“We were experiencing constant packet loss,” explained the observability lead. “Developers could break the whole system by making some benign change that has some weird bug and it crashes the whole system.” There was an extreme noisy neighbor problem — any change made by developers could easily impact StatsD’s ability to monitor some other, seemingly unrelated application in an entirely unpredictable way.
It was so bad, he said, that when he first joined the company no one was actually paying attention to the metrics generated by StatsD, instead relying on work-arounds like counting log lines.
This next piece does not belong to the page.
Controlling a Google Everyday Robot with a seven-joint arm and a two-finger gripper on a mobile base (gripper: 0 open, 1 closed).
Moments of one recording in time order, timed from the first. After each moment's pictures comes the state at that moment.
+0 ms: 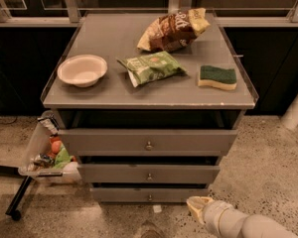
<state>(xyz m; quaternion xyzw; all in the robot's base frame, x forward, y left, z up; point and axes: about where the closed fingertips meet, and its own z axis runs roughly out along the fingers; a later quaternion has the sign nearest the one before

When the team upgraded StatsD, they discovered that they had been losing metrics because of a bug in the system.
“We did the upgrade, and there was an instant change in the pattern,” the observability lead said. “That’s the bigger problem: The pattern changed. That means we had been flying blind for a long time. We had been seeing a zigzag, but then it became a flat line, which was more or less what we expected.” The team had been suspecting that something was off, but hadn’t found a way to verify it.
In general, DoorDash thinks of itself as being data driven. Everyone is crazy about numbers, from the CEO down to the newest engineer. Data is used to make better decisions about technology and about the business. If everyone loses observability, it means the entire company loses that competitive edge. Because software is a core part of DoorDash’s product, losing visibility into the application suite was simply not acceptable.